Transcribe all of the data verbatim, please, and leave out its pictures.

**Data**.
=== Begin Enclosure ===

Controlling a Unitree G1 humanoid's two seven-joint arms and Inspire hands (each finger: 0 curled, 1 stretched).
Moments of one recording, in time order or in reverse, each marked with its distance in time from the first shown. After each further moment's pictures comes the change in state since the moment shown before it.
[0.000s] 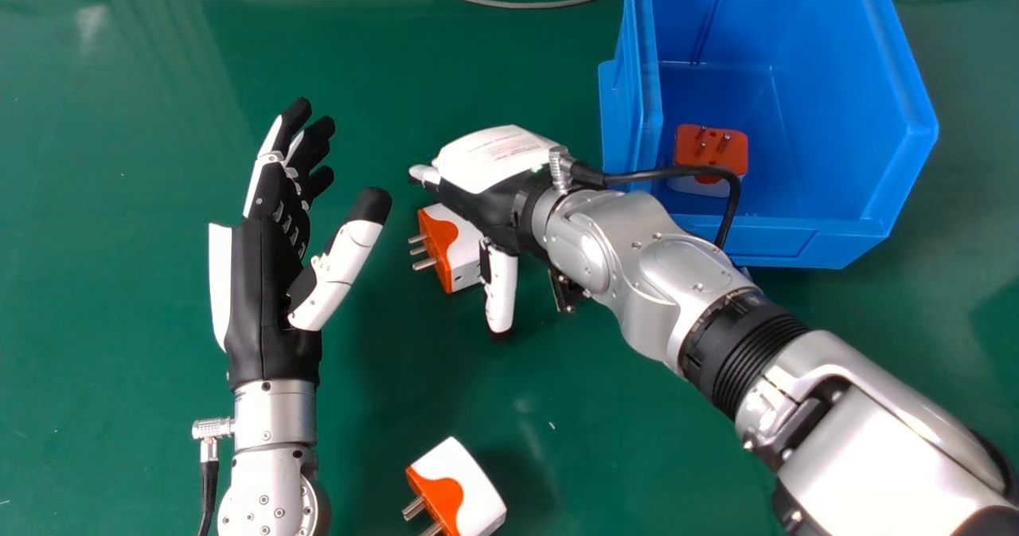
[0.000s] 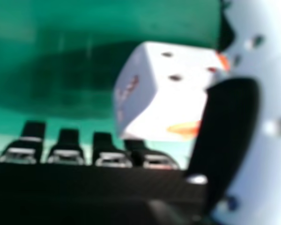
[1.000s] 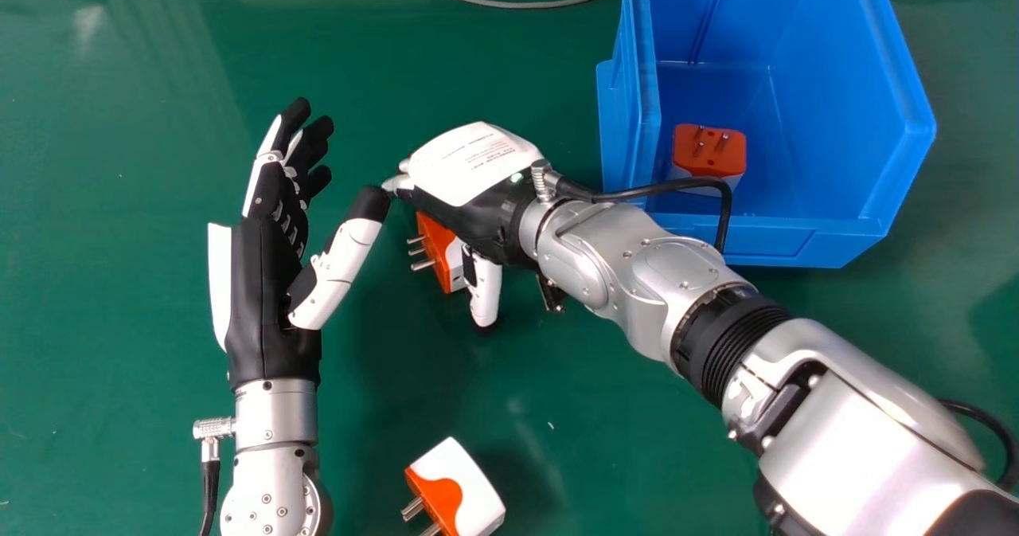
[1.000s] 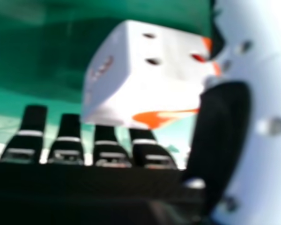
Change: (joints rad) left arm -0.002 0.002 -0.008 0.000 0.011 0.001 0.021; right arm -0.054 0.022 0.048 0.151 -0.037 -0.169 -0.189
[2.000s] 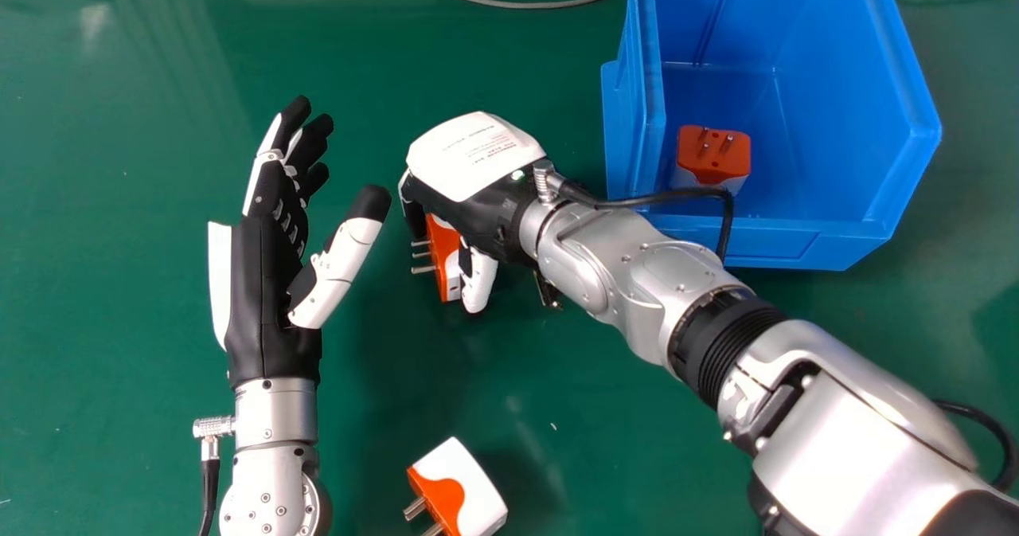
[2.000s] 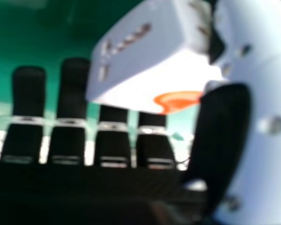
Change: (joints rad) left arm -0.002 0.000 0.000 0.000 -0.008 0.000 -0.014; right arm 0.002 0.016 -0.004 0.044 0.001 0.005 -0.115
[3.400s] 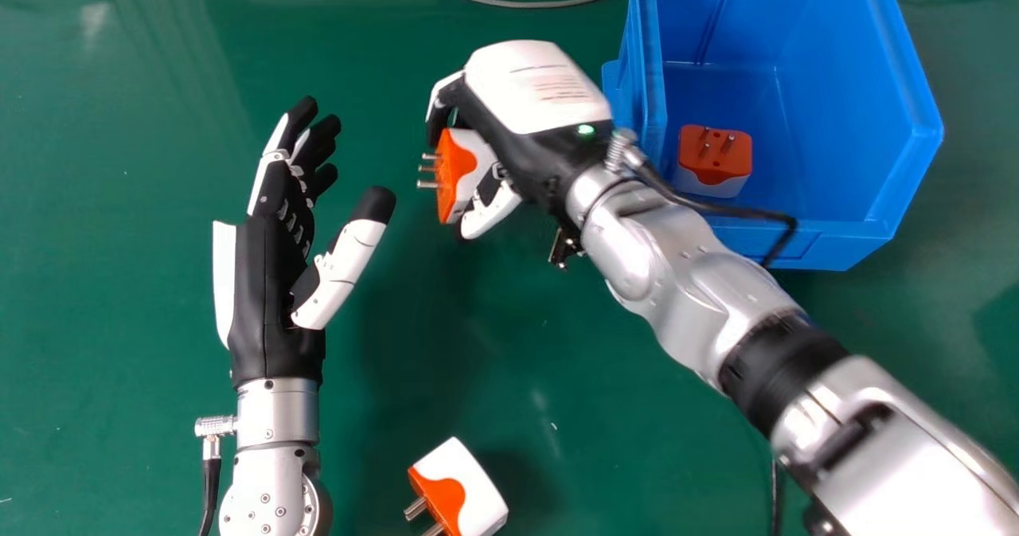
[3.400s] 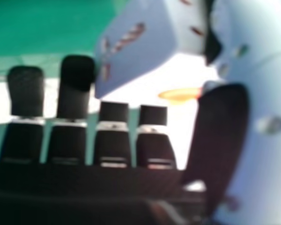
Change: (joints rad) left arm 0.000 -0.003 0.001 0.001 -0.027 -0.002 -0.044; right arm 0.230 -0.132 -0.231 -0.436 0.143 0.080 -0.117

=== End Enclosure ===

**Answer for this exercise**.
Controlling a Unitree G1 humanoid's two seven-joint arms and Inspire hands (each finger: 0 curled, 1 stretched).
Moments of one recording, in time order or in reverse, each marked with its distance in time from the first shown. After each further moment's pictures comes the change in state since the moment shown before it.
[0.000s] 
[0.000s] 
[1.000s] 
[1.000s] 
Change: (joints rad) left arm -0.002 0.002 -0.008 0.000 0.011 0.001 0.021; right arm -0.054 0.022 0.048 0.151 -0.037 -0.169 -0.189
[2.000s] 
[2.000s] 
Change: (joints rad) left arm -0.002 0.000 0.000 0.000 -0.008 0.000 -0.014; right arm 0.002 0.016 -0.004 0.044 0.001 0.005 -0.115
[3.400s] 
[3.400s] 
Change: (joints rad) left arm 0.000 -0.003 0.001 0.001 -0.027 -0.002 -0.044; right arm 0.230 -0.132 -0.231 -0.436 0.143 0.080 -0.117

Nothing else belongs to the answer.